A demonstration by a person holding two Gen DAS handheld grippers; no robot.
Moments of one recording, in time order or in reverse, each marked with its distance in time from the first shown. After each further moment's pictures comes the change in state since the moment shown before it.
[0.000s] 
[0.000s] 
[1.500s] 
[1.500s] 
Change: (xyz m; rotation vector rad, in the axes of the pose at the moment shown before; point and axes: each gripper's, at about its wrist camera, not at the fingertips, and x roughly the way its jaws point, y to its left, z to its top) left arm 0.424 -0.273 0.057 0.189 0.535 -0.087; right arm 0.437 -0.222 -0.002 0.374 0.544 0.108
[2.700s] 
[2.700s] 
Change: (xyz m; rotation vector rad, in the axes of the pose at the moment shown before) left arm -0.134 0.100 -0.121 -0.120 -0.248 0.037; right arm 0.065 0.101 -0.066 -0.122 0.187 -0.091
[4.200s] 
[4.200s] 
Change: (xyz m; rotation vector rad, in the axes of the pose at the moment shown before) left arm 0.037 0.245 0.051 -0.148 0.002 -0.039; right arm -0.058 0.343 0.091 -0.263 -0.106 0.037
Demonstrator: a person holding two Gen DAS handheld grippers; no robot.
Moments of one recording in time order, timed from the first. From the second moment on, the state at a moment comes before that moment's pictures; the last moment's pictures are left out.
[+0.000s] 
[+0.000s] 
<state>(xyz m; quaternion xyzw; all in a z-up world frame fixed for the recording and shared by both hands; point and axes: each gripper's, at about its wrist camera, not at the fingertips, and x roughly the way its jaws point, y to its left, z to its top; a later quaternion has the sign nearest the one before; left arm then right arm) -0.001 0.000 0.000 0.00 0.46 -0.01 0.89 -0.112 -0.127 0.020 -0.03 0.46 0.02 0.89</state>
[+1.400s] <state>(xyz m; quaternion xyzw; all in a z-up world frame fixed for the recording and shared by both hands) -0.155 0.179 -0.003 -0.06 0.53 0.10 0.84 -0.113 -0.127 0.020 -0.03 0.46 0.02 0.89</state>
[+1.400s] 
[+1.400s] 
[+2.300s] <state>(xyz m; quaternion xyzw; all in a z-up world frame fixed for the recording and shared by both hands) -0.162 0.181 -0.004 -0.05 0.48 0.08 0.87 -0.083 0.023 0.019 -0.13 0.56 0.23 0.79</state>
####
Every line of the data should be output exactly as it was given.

A demonstration by a person holding two Gen DAS handheld grippers; no robot.
Moments of one recording, in time order or in reverse, each marked with its distance in time from the first shown. After each further moment's pictures comes the change in state since the moment shown before it.
[0.000s] 
[0.000s] 
[1.500s] 
[1.500s] 
Change: (xyz m; rotation vector rad, in the axes of the pose at the moment shown before; point and axes: each gripper's, at about its wrist camera, not at the fingertips, and x roughly the way its jaws point, y to its left, z to its top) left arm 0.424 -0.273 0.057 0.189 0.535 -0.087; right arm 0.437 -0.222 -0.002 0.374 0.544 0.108
[2.700s] 
[2.700s] 
Change: (xyz m; rotation vector rad, in the axes of the pose at the moment shown before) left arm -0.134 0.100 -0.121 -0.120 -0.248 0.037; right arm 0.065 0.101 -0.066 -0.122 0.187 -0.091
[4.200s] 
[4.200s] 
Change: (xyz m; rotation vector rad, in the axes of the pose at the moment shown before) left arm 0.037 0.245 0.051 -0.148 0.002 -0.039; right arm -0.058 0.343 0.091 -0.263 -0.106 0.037
Demonstrator: a person holding two Gen DAS handheld grippers; no robot.
Moments of one recording in time order, timed from the first. From the second moment on, the state at a moment comes before that moment's pictures; the last moment's pictures are left out.
[+0.000s] 
[+0.000s] 
<state>(xyz m; quaternion xyzw; all in a z-up world frame fixed for the recording and shared by both hands; point and axes: each gripper's, at about its wrist camera, not at the fingertips, and x roughly the way its jaws point, y to its left, z to its top; a later quaternion has the sign nearest the one before; left arm then right arm) -0.001 0.000 0.000 0.00 0.46 -0.01 0.89 -0.112 -0.127 0.020 -0.03 0.46 0.02 0.89</state>
[+1.400s] <state>(xyz m; quaternion xyzw; all in a z-up world frame fixed for the recording and shared by both hands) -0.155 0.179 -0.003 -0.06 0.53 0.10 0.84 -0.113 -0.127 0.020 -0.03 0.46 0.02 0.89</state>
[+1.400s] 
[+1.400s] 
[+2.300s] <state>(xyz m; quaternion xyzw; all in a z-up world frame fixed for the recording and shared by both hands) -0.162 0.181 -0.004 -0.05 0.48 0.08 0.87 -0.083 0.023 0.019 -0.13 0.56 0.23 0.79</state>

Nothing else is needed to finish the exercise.